Try it = Return the run of lines below that opens with the line containing "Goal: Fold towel" and closes with the line containing "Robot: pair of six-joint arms", keeping each one exact.

Task data =
[Start of Attachment]

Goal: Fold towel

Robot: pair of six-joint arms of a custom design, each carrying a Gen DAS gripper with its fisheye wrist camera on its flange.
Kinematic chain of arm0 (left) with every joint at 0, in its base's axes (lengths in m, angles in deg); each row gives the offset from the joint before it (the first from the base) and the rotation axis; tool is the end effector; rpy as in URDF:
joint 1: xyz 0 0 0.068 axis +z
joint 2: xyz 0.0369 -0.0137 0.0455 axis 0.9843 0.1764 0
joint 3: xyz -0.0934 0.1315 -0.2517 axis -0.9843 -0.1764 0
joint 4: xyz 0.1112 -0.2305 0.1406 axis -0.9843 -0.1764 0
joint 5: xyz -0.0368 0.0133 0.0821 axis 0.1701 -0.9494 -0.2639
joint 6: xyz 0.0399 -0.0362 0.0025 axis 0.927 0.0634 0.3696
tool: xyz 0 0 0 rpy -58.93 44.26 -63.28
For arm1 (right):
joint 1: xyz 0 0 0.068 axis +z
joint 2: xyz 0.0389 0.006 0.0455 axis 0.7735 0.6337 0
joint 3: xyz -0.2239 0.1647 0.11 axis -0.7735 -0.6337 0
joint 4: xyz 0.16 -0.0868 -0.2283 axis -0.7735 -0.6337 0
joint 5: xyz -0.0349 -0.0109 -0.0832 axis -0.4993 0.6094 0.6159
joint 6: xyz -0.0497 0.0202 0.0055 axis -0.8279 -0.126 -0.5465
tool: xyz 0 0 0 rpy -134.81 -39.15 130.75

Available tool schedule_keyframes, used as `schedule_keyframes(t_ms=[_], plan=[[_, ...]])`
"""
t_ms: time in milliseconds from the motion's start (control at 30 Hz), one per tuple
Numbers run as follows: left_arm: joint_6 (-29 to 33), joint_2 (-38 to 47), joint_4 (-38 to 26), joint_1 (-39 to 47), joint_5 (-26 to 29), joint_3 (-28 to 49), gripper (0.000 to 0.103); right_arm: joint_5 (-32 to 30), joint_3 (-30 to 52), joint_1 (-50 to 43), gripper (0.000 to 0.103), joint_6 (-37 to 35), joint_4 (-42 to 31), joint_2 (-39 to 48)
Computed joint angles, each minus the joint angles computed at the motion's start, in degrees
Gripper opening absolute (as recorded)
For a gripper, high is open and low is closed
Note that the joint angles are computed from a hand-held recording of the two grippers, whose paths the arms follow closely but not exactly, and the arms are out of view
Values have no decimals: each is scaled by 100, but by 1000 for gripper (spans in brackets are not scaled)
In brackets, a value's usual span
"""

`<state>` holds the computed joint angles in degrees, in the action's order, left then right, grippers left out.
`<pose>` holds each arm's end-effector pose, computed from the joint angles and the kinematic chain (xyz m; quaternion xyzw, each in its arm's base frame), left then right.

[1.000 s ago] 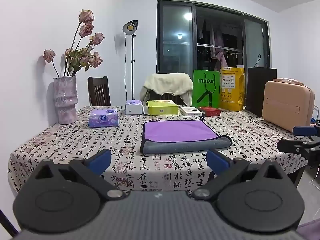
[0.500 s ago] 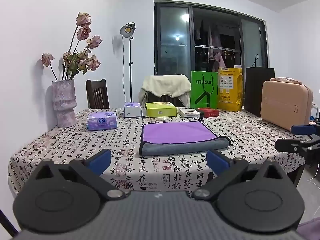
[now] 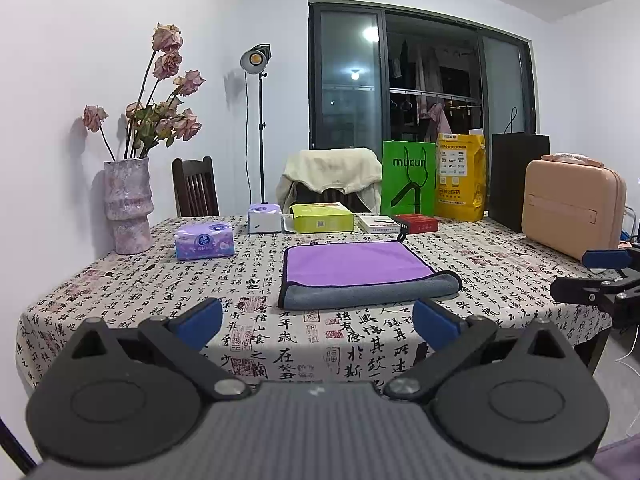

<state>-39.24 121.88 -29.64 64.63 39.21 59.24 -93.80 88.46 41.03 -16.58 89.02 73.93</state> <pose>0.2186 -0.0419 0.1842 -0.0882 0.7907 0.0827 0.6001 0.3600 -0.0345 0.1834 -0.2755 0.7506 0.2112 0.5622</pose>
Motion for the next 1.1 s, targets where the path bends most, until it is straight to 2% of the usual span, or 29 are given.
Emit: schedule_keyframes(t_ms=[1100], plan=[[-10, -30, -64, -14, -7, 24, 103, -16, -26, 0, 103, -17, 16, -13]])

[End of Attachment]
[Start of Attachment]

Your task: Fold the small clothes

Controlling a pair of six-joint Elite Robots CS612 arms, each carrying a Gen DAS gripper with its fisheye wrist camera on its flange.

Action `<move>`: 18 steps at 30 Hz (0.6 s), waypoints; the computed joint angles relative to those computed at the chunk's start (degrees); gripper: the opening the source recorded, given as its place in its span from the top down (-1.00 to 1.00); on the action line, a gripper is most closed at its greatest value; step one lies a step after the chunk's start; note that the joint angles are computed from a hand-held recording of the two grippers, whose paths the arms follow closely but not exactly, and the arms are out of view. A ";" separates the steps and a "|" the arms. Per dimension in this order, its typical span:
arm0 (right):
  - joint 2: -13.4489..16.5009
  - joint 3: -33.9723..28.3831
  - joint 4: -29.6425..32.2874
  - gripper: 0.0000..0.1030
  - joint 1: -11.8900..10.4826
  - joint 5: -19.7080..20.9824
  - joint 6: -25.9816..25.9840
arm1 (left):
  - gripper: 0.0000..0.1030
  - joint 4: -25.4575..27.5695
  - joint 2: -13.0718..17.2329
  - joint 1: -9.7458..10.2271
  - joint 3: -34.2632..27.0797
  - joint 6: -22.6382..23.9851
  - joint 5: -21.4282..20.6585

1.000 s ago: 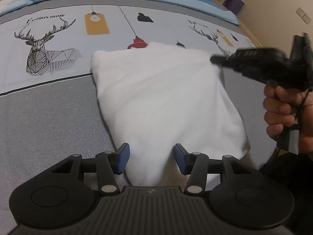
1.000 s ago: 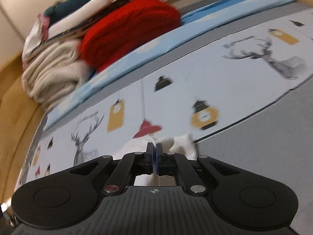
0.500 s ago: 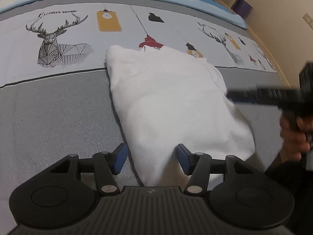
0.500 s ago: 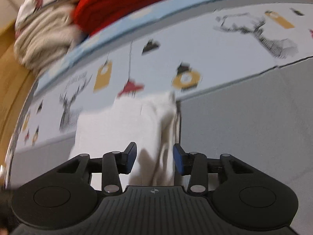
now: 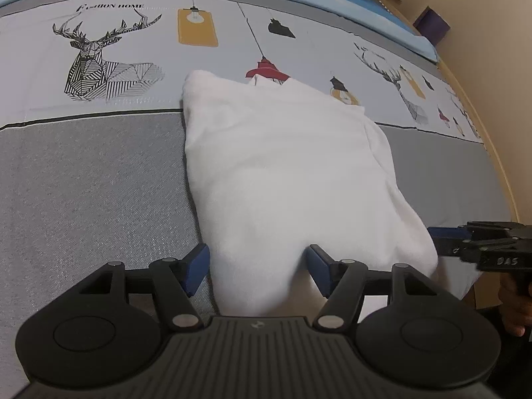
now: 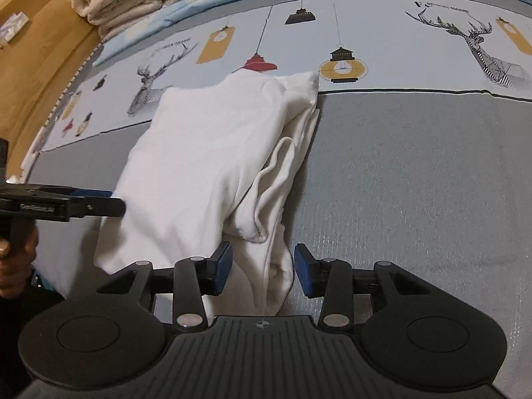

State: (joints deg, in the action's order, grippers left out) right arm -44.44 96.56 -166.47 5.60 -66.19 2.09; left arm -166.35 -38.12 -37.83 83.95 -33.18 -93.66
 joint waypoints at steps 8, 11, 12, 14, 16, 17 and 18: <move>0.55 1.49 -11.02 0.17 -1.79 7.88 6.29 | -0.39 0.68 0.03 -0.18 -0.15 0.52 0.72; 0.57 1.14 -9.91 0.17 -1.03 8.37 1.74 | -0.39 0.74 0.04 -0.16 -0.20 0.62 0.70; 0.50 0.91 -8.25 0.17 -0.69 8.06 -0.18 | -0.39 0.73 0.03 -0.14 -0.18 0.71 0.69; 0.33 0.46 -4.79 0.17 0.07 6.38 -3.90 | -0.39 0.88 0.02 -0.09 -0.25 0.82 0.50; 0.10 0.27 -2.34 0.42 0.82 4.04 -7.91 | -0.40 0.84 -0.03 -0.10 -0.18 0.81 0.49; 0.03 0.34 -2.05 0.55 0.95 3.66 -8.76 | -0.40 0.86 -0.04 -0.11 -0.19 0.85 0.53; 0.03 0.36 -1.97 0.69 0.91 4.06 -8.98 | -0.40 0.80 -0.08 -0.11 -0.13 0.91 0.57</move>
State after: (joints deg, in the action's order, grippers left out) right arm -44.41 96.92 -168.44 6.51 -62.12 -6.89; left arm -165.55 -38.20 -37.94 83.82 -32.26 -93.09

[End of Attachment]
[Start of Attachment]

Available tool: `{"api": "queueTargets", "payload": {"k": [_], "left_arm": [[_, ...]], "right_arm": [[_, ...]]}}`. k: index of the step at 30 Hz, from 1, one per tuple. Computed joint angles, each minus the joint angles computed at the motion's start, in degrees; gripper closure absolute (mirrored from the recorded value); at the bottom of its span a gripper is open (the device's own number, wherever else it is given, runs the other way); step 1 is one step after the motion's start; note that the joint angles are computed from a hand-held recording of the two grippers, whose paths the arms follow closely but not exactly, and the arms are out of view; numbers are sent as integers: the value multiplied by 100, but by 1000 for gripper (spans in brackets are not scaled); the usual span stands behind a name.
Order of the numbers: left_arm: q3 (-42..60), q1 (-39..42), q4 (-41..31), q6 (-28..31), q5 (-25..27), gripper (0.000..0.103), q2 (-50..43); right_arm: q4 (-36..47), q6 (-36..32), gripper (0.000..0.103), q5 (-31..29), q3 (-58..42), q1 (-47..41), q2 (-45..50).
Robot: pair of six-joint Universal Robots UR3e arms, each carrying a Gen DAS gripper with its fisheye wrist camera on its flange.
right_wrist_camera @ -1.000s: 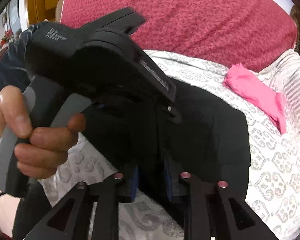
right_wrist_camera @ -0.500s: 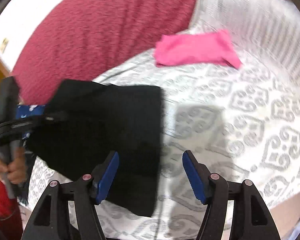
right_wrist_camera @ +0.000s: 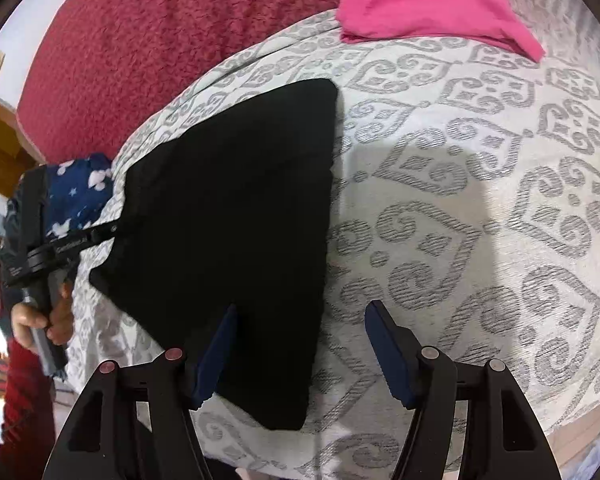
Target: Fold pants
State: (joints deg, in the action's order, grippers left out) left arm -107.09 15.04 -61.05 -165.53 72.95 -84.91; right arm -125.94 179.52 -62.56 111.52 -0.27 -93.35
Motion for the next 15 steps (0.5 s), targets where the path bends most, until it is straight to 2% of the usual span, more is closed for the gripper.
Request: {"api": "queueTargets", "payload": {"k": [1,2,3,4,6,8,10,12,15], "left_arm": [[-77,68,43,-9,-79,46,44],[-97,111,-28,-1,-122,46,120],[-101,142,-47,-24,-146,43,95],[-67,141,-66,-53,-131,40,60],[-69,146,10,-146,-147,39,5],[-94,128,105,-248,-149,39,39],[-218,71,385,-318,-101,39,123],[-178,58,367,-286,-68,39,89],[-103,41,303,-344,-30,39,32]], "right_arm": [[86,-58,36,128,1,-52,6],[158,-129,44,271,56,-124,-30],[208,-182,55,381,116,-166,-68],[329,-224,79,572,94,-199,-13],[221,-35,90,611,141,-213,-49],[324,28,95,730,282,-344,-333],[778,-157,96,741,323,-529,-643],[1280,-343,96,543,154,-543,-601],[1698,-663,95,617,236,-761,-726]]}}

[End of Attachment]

Solution to this task =
Goal: Fold towel

Robot: pair of six-joint arms of a custom design, each carrying a Gen DAS gripper with its fisheye wrist camera on its flange.

There is nothing more to the exercise.